GraphQL is most commonly used through HTTP POST requests, which are usually not cached. However there are ways to send GraphQL requests using HTTP GET, either with the full query string or using persisted queries.

In a typical GraphQL schema you usually have a mix of private and public data. The public data is cachable, but the private is not. This creates a problem if you want to leverage HTTP caching. You can really only cache fully public data.

Optimizing for cache hits would however lead to trying to reuse the same exact query in multiple places, and instead of having private data like progressPercentage: Float of a type Movie you would have to have a separate query to get the progress, and try to stitch the data together after the fact. This is what we are used to doing with REST apis, and we are really not getting the full benefits of GraphQL by doing this.

I would recommend going as long as you can with just using caching inside of your server logic using something like Redis, and only consider HTTP caching as a last resort when designing your GraphQL API. There has been some progress in this field with products like GraphCDN, I have not tried it yet, but it could be worth for you to check out.

Not providing an id field

Frontend clients like Apollo or Relay rely on having a field to uniquely identify an object with. Those client leverage the id field, possibly together with the __typename of an object to create a normalized cache. Having a normalized cache is essential if you want to make sure that mutations update the data in all places it is being used.

A normalized cache means that every unique object is only stored once, and other object only store a reference to that normalized object instead of the complete thing.

Sometimes you are in the situation where you don't have a real id field to provide. I have found that in those cases there are usually a combination of other fields that uniquely references that object. Then you can concatenate those strings together and hash them to generate an id. It might feel dirty, but the point is not having a true id, it is to provide a stable identity of an object across queries and mutations to avoid stale UI.

If you don't provide an id, the data is considered part of the parent object. Which is sometimes exactly what you want, but you should default to always providing an id.

Creating reliance on parent objects

Sometimes you have data which is describing the relationship between two objects, like the access level of a user to an entity. There is no strict rule on how to model this in GraphQL. You could model it with a connecting type, such as:

enum AccessLevel {
  ADMIN
  READ_WRITE
  READ_ONLY
  NONE
}

type User {
  id: ID!
  entityRelation(id: ID!): EntityRelation!
}

type EntityRelation {
  accessLevel: AccessLevel!
  entity: Entity
}

type Entity {
  id: ID!
}

Another way is to skip the relation, and add a field to the Entity:

enum AccessLevel {
  ADMIN
  READ_WRITE
  READ_ONLY
  NONE
}

type User {
  id: ID!
  entity(id: ID!): Entity
}

type Entity {
  id: ID!
  accessLevel: AccessLevel!
}

Since you are resolving from the user type, you might think that it is already "in scope" of the query. However, with a normalized cache, which is the norm, this will mean that the access level is tied to the entity itself, and is therefore not describing the relationship to the user at all.
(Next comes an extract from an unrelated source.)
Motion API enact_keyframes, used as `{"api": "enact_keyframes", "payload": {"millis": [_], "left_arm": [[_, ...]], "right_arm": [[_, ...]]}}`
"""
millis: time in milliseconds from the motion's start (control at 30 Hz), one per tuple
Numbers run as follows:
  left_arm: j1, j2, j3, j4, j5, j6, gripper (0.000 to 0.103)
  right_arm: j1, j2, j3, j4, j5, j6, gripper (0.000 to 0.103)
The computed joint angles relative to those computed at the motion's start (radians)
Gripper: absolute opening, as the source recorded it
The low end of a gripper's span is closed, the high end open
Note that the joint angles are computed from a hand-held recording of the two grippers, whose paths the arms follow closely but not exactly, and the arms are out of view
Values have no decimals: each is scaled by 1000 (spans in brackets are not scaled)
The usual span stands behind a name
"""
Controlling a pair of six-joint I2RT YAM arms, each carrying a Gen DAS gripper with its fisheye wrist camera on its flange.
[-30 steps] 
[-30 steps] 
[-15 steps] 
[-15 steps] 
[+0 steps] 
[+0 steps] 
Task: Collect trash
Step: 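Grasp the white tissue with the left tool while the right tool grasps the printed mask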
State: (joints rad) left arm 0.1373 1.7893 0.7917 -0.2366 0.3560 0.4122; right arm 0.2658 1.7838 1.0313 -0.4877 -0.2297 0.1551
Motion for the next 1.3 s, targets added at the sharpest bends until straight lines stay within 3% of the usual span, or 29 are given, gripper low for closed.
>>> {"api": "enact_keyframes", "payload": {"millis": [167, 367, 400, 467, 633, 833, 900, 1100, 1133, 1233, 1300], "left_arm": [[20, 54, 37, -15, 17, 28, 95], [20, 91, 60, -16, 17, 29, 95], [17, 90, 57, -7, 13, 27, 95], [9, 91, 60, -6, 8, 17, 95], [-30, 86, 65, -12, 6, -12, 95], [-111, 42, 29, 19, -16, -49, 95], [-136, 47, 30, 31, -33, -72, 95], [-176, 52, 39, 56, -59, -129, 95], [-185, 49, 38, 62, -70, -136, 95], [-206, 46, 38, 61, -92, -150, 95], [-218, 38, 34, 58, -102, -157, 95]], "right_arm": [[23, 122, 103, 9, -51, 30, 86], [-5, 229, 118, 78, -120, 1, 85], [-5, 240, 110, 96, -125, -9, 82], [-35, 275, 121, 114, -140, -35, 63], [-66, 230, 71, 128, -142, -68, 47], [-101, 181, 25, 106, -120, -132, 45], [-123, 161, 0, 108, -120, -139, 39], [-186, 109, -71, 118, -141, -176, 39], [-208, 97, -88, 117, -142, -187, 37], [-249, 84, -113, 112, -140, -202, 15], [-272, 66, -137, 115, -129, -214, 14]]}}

If you want to add the field to the Entity, I suggest adding a userId: ID parameter to the accessLevel field. Such as:

enum AccessLevel {
  ADMIN
  READ_WRITE
  READ_ONLY
  NONE
}

type User {
  id: ID!
  entity(id: ID!): Entity
}

type Entity {
  id: ID!
  accessLevel(userId: ID!): AccessLevel!
}

One would have to consider the potential for information leak in the implementation of the resolver, so that a user can't ask for the access level of any user id. But this is a totally valid schema design.

If done carefully, parent reliance could be considered using something like Local Context in GraphQL Java. But be careful when doing this so that the same type returns the same value when asked from different paths.